Marketflow is a collection of tools for reading and processing financial market data, which often comes in difficult-to-work-with formats. See below for an overview of the data sources currently supported. While the normative user is expected to primarily use Python, use may be made of other runtimes, for example we currently have some experiments with Spark (though we’ve not yet included them here). If it seems useful to building a community around open-source econometrics, etc. please consider contributing your code!

This library was intially developed in a BIDS collaborative project with the D-Lab’s director, Justin McCrary, and led by Dav Clark (a member of both D-Lab and BIDS). It is the result of many contributors, all of whom are currently attributed as authors.

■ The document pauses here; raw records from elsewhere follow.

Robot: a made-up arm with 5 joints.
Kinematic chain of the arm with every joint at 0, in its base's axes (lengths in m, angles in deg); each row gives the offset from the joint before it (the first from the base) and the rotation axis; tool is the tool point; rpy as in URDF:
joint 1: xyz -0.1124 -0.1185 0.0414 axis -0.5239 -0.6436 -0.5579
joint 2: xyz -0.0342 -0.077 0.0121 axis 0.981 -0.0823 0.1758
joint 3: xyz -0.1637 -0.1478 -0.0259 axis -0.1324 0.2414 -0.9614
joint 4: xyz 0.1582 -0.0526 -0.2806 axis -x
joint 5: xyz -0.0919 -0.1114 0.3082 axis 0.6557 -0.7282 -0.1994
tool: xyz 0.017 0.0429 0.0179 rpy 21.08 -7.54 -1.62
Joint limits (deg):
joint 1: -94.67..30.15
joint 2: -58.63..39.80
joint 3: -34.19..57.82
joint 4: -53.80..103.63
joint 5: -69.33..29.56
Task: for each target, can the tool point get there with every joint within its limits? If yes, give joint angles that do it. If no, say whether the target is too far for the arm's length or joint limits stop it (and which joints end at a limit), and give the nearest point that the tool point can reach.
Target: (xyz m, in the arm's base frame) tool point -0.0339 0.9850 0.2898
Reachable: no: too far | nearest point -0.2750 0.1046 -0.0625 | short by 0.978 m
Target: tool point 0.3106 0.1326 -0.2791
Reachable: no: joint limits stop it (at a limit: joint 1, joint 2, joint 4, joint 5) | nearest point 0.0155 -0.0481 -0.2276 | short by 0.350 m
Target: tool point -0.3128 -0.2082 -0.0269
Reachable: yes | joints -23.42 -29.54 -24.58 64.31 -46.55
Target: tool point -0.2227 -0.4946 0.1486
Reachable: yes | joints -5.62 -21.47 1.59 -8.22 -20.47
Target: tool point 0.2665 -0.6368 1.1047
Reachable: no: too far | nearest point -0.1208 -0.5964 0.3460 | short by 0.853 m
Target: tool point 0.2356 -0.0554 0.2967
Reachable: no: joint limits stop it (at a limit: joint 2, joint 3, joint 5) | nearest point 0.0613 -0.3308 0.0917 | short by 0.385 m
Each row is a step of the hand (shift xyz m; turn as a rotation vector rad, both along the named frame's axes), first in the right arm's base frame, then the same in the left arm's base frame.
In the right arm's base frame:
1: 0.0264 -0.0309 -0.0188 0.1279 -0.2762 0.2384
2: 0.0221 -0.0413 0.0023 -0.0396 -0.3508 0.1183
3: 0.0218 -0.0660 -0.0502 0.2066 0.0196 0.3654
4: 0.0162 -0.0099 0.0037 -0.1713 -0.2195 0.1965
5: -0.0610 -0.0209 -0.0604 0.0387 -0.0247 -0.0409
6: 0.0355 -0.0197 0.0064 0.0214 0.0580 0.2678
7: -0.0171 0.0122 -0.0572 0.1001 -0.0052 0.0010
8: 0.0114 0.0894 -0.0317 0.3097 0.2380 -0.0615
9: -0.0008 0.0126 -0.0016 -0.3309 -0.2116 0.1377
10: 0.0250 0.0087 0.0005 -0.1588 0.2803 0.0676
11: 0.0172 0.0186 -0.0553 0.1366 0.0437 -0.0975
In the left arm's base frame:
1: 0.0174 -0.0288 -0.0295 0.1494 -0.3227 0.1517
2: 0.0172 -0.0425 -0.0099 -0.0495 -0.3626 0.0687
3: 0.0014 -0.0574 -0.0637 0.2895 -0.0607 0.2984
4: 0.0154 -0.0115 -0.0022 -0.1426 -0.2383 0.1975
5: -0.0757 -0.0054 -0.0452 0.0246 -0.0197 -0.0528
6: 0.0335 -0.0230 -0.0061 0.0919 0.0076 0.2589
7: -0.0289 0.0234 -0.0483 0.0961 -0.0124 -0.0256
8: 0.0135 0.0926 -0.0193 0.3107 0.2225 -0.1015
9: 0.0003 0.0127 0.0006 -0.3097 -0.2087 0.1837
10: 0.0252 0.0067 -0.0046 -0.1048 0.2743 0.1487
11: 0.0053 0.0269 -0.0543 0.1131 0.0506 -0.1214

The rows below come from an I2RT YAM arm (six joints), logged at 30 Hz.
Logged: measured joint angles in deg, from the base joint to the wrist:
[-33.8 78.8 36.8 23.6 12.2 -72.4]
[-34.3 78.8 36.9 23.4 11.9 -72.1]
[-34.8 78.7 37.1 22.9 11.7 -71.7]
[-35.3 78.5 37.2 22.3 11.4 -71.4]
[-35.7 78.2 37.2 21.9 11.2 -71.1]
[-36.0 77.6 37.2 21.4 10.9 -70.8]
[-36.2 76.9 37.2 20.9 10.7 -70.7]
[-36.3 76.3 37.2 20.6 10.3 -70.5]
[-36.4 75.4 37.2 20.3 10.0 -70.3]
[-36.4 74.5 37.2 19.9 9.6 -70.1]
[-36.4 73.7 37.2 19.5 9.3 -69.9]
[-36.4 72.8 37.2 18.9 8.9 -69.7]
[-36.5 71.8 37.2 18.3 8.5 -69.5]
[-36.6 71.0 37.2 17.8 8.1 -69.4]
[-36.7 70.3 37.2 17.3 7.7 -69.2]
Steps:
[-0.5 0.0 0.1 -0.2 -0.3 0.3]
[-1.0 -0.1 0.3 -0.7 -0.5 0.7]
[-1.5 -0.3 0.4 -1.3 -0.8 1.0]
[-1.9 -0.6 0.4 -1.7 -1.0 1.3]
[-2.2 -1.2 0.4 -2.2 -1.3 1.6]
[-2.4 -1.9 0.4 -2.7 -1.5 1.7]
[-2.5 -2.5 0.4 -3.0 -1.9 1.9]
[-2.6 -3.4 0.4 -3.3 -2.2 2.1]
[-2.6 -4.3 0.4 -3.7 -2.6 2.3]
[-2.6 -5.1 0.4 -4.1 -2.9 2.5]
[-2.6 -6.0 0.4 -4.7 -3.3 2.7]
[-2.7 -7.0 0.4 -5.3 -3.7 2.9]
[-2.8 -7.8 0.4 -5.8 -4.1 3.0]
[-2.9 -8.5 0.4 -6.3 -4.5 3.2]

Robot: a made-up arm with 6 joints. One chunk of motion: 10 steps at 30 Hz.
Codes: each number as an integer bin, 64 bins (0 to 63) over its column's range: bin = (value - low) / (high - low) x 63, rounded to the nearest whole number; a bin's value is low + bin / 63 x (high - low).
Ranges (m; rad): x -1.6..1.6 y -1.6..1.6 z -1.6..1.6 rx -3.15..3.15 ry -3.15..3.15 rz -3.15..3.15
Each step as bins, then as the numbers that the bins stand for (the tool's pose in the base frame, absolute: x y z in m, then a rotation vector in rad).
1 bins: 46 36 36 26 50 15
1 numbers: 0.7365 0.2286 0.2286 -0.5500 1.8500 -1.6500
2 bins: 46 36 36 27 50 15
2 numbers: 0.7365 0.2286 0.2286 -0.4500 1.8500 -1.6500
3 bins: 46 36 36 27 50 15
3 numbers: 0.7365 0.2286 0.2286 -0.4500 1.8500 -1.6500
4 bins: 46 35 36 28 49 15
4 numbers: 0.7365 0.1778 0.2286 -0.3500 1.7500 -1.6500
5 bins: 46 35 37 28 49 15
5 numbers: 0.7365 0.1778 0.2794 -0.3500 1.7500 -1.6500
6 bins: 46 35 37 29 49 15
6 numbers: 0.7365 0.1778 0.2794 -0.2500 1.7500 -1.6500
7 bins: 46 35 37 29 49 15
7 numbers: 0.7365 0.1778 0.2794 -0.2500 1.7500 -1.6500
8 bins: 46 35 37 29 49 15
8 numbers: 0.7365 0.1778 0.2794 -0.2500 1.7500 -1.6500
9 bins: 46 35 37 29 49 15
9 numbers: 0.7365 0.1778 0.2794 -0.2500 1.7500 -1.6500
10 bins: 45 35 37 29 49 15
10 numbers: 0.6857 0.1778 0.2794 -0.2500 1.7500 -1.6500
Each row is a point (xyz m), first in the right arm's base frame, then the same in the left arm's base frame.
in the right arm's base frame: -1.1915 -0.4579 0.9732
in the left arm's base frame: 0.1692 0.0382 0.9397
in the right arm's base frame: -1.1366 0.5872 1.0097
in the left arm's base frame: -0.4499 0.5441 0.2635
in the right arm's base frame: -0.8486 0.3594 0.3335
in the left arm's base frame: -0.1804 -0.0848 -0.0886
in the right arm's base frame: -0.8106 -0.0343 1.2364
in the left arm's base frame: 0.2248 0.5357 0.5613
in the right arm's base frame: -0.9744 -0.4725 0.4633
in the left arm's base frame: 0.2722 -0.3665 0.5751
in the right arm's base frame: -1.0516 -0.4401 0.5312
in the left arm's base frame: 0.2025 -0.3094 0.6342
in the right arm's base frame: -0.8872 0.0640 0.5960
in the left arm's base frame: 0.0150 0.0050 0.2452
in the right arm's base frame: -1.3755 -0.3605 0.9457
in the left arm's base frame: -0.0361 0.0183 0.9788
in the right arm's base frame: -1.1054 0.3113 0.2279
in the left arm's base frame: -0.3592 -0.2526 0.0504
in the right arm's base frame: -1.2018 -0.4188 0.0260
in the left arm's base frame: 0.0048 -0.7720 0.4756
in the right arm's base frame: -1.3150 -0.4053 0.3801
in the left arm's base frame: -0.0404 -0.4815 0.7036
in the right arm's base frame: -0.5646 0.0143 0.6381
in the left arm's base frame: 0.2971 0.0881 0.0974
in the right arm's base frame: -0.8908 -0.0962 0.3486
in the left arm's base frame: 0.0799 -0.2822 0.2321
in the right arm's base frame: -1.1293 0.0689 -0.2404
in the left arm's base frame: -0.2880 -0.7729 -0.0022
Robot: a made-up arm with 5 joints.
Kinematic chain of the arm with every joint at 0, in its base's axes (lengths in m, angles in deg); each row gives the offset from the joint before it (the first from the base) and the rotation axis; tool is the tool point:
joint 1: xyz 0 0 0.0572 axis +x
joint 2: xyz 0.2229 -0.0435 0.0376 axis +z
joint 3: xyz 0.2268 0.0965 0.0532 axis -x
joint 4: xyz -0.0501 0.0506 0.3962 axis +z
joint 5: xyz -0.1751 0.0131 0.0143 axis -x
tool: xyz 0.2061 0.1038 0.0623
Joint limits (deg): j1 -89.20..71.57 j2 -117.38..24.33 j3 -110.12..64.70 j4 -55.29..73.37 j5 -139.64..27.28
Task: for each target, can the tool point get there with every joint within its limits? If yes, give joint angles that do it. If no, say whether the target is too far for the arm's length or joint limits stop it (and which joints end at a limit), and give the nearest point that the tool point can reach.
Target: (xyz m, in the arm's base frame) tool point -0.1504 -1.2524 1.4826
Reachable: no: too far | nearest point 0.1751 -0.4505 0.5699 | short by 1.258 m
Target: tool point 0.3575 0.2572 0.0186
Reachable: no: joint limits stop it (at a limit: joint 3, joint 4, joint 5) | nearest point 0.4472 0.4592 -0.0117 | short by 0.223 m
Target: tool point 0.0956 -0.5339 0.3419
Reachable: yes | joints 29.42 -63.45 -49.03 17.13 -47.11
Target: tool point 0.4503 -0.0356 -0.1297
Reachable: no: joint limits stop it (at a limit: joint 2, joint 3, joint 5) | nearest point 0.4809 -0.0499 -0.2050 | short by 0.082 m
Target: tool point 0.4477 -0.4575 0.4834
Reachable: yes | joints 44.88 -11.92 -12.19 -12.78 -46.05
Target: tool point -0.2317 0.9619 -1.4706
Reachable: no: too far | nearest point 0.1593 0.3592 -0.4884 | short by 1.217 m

The Trade and Quote (TAQ) dataset from the NYSE comes in heavily compressed zip archives of fixed-width data. The column formats have changed over the years, though we currently believe that files of a given width will have the same format (essentially, the format has only ever been enlarged to include more columns). The documentation for these formats is usually hidden behind a paywall, but can likely be obtained from wherever you are getting the data themselves.

We have optimized a pathway that maps bytes from the file into a numpy structured array, with some degree of control over conversion to binary types. We feel that our fixed-width parser is of high quality and should likely be split out into a separate library!

The below can be used as a part of your analysis, or as informal documentation illustrating how the library can be used.

Utility scripts

There are a handful of scripts installed along with this package:

Runs the taq2h5 function from marketflow.hdf5, converting zipped fixed-width TAQ BBO files to HDF5 with PyTables. Invoke with -h or --help for more info.
Runs the main function from marketflow.ITCHbin, exporting the variable-length binary records from binary ITCH datafiles.

Developer utility scripts

Scripts that are primarily intended for development are not installed by default (avoiding cluttering the users PATH). Currently, there is a script for creating a small HDF5 file suitable for quick testing and distribution called generate_test_data.py.

Jupyter Python Notebooks

We have some examples of code in the tests/ directory in the marketflow repo. These can be browsed directly on GitHub.